Epistemic Parity: Reproducibility as an Evaluation Metric for Differential Privacy

Lucas Rosenblatt,Bernease Herman,Anastasia Holovenko,Wonkwon Lee,Joshua Loftus,Elizabeth McKinnie,Taras Rumezhak,Andrii Stadnik,Bill Howe,Julia Stoyanovich

from arxiv, Preprint. 14 pages

Differential privacy (DP) data synthesizers support public release of sensitive information, offering theoretical guarantees for privacy but limited evidence of utility in practical settings. Utility is typically measured as the error on representative proxy tasks, such as descriptive statistics, accuracy of trained classifiers, or performance over a query workload. The ability for these results to generalize to practitioners' experience has been questioned in a number of settings, including the U.S. Census. In this paper, we propose an evaluation methodology for synthetic data that avoids assumptions about the representativeness of proxy tasks, instead measuring the likelihood that published conclusions would change had the authors used synthetic data, a condition we call epistemic parity. Our methodology consists of reproducing empirical conclusions of peer-reviewed papers on real, publicly available data, then re-running these experiments a second time on DP synthetic data, and comparing the results. We instantiate our methodology over a benchmark of recent peer-reviewed papers that analyze public datasets in the ICPSR repository. We model quantitative claims computationally to automate the experimental workflow, and model qualitative claims by reproducing visualizations and comparing the results manually. We then generate DP synthetic datasets using multiple state-of-the-art mechanisms, and estimate the likelihood that these conclusions will hold. We find that state-of-the-art DP synthesizers are able to achieve high epistemic parity for several papers in our benchmark. However, some papers, and particularly some specific findings, are difficult to reproduce for any of the synthesizers. We advocate for a new class of mechanisms that favor stronger utility guarantees and offer privacy protection with a focus on application-specific threat models and risk-assessment.

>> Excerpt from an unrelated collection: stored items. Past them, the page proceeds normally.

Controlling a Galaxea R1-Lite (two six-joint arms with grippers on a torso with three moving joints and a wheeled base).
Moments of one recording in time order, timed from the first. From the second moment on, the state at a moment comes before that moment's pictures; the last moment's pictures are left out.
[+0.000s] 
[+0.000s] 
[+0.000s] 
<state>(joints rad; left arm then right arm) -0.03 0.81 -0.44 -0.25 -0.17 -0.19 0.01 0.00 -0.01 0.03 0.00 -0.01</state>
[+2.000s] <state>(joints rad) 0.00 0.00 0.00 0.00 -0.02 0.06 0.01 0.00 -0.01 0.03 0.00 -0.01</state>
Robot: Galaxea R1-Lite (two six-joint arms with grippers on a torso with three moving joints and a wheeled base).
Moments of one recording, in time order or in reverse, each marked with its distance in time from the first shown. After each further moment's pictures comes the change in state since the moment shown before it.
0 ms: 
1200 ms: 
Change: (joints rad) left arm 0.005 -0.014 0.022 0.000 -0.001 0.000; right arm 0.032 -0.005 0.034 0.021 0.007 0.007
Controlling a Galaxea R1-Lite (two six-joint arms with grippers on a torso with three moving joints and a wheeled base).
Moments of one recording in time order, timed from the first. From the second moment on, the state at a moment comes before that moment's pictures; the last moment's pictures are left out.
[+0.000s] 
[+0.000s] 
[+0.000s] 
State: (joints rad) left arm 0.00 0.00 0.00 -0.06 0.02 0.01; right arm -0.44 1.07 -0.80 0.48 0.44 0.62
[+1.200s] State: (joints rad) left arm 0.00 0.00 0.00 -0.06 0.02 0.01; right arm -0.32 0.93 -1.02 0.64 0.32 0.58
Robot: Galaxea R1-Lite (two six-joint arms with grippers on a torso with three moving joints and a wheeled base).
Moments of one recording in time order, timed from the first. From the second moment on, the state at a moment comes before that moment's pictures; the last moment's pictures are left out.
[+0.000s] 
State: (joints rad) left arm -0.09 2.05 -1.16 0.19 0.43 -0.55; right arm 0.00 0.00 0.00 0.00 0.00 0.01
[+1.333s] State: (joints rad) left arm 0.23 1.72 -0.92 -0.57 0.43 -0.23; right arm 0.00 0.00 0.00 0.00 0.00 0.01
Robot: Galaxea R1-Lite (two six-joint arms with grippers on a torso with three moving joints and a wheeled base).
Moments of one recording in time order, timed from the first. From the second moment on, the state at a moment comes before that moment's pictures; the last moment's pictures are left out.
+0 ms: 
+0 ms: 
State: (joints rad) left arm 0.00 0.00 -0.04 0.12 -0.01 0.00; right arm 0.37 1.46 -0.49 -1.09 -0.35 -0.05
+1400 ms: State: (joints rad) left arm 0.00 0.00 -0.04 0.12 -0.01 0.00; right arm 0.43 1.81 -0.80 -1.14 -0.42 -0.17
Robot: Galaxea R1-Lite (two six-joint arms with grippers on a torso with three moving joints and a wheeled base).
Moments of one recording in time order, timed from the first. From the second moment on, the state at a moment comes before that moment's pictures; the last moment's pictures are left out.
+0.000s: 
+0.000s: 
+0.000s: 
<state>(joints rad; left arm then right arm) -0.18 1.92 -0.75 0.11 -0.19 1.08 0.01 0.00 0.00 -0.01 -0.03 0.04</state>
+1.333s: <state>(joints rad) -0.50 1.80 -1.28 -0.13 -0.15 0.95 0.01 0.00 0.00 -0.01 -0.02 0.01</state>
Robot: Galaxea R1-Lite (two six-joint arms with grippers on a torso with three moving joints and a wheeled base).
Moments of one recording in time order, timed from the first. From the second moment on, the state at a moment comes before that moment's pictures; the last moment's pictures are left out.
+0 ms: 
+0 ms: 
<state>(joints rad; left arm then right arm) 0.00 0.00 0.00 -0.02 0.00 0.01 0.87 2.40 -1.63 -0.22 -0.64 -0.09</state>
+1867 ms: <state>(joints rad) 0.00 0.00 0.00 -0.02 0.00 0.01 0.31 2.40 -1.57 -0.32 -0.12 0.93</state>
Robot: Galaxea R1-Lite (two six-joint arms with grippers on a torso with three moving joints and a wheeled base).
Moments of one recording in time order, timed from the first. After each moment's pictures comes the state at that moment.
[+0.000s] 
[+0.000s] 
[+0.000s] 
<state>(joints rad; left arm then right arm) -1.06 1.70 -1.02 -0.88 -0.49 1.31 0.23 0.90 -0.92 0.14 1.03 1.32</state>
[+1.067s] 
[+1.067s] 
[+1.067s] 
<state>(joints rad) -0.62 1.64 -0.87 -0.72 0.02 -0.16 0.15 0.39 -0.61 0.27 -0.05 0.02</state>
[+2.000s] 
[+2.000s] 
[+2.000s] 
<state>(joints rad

翻译：差分隐私数据合成器支持敏感信息的公开发布，在隐私方面提供理论保障，但在实际应用中的效用证据有限。效用通常通过代表性代理任务的误差来衡量，例如描述性统计、训练分类器的准确性或查询工作负载的性能。这些结果能否推广到实践者的经验中，已在包括美国人口普查在内的多个场景受到质疑。本文提出一种合成数据评估方法，避免对代理任务代表性的假设，转而测量若作者使用合成数据后已发表结论发生变化的可能性——我们称之为认知对等性条件。该方法通过复现同行评审论文基于真实公开数据的实证结论，随后在差分隐私合成数据上重新进行实验并比较结果。我们在ICPSR存储库中近期公开数据集的同行评审论文基准上实例化该方法。通过计算建模定量声明以实现实验流程自动化，对定性声明则通过复现可视化结果并手动比较实现建模。随后使用多种先进机制生成差分隐私合成数据集，并估计这些结论成立的可能性。研究发现，当前最先进的差分隐私合成器能为本基准中的多篇论文达到高认知对等性。然而部分论文（特别是某些具体发现）难以被任何合成器复现。我们主张开发新型机制，应优先提供更强的效用保障，并基于应用特定威胁模型与风险评估提供隐私保护。